Hi,

This is still broken. A simple use of ClientResource like this:

ClientResource resource = new 
ClientResource("http://api.bitly.com/v3/shorten?login="; + bitlyUser + 
"&apiKey=" + bitlyKey + "&longUrl=" +              longUrl + "&format=json");
String result = resource.get().getText();

within the context a JaxRsApplication application breaks with two exceptions:

By default, the outbound root of an application can't handle calls without 
being attached to a parent component.
Internal Server Error (500) - The server isn't properly configured to handle 
client calls.
        at org.restlet.resource.ClientResource.doError(ClientResource.java:484)
        at org.restlet.resource.ClientResource.handle(ClientResource.java:917)
        at org.restlet.resource.ClientResource.handle(ClientResource.java:888)
        at org.restlet.resource.ClientResource.handle(ClientResource.java:808)
        at org.restlet.resource.ClientResource.get(ClientResource.java:530)
etc...

and then:

java.lang.IllegalStateException: No CallContext given until now
        at 
org.restlet.ext.jaxrs.internal.core.ThreadLocalizedContext.get(ThreadLocalizedContext.java:123)
        at 
org.restlet.ext.jaxrs.JaxRsRestlet.handleResult(JaxRsRestlet.java:742)
        at org.restlet.ext.jaxrs.JaxRsRestlet.handle(JaxRsRestlet.java:688)
etc...

When I explicitly set an outbound root to the JaxRsApplication like this:

final JaxRsApplication servicesApplication = 
            new JaxRsApplication(server.getContext().createChildContext());
servicesApplication.setOutboundRoot(new 
   Client(server.getContext().createChildContext(),
                                            Arrays.asList(Protocol.HTTP, 
Protocol.HTTPS)));

The first exception disappears and the ClientResource.get call works.

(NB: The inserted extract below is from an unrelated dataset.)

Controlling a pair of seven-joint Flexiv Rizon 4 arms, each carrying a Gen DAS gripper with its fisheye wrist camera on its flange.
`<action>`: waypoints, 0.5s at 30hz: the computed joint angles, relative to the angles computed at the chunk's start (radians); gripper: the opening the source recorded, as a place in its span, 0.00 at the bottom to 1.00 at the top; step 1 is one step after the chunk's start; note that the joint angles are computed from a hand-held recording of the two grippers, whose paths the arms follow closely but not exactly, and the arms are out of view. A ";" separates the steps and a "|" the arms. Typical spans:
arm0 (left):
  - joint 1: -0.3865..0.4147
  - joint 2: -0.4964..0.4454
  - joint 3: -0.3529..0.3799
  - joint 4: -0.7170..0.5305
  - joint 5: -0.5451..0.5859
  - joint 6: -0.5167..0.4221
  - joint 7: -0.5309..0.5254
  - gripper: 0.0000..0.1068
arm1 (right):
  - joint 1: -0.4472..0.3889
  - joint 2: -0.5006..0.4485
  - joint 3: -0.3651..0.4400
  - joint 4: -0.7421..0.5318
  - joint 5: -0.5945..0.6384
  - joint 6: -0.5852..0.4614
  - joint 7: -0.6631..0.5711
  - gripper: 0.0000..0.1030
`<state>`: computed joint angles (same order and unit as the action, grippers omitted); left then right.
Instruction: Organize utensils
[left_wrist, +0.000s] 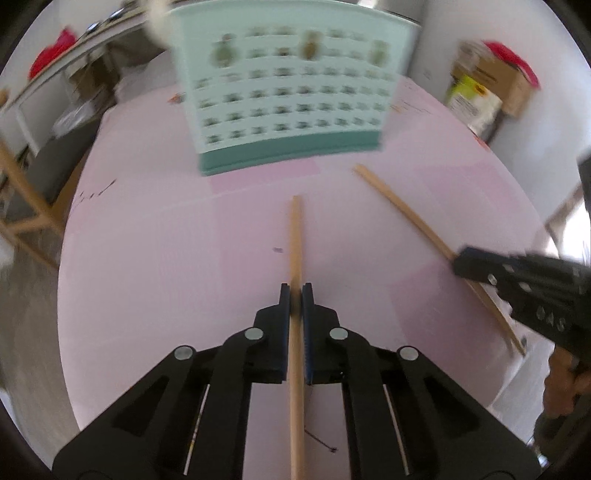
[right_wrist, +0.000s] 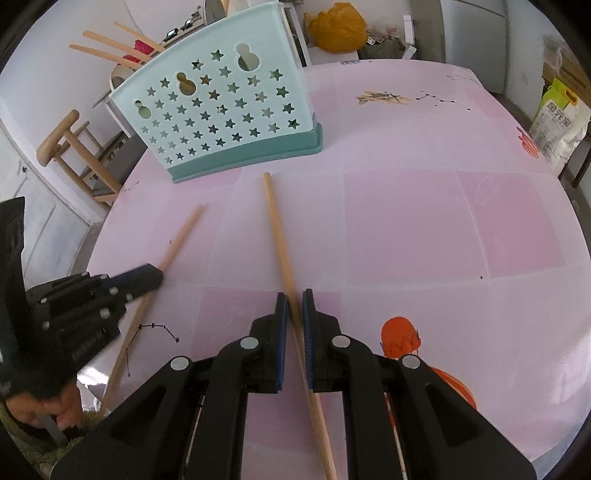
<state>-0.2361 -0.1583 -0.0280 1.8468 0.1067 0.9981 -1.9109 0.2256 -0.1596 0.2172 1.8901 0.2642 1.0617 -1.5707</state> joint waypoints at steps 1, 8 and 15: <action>0.005 0.003 0.005 0.007 -0.009 0.006 -0.008 0.05 | 0.001 0.000 -0.001 0.001 -0.003 0.004 0.004 0.08; 0.051 0.034 0.002 0.088 -0.166 0.063 -0.003 0.05 | -0.005 -0.001 0.002 -0.015 0.016 -0.029 0.007 0.08; 0.056 0.072 -0.005 0.120 -0.220 0.027 0.027 0.15 | -0.010 0.008 0.001 -0.036 0.062 -0.078 -0.018 0.09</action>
<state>-0.1803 -0.0864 -0.0331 1.9666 -0.1129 1.0254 -1.8843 0.2158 -0.1518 0.2183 1.8541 0.3260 0.9839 -1.5892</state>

However, 
the second exception remains. I have no idea what an "outbound root" is, and 
couldn't find documentation about it, so the setOutboundRoot line above is 
guesswork. And it's a bit frustrating that it forced me to add the "big" apache 
HTTP client&core jars. 

All I want is to hit an HTTP server and get back a response. I'm not sure why 
this has anything to do with the current execution context, the request I'm 
handling, the components I've configured etc. I tried passing a null context to 
the ClientResource constructor, but it ends up getting the thread-bound context 
anyways. 

The second exception is especially weird since it seems a CallContext is being 
set right before it fails to find it. 

This is with 2.1m5.

My workaround is to use write my own HTTP client.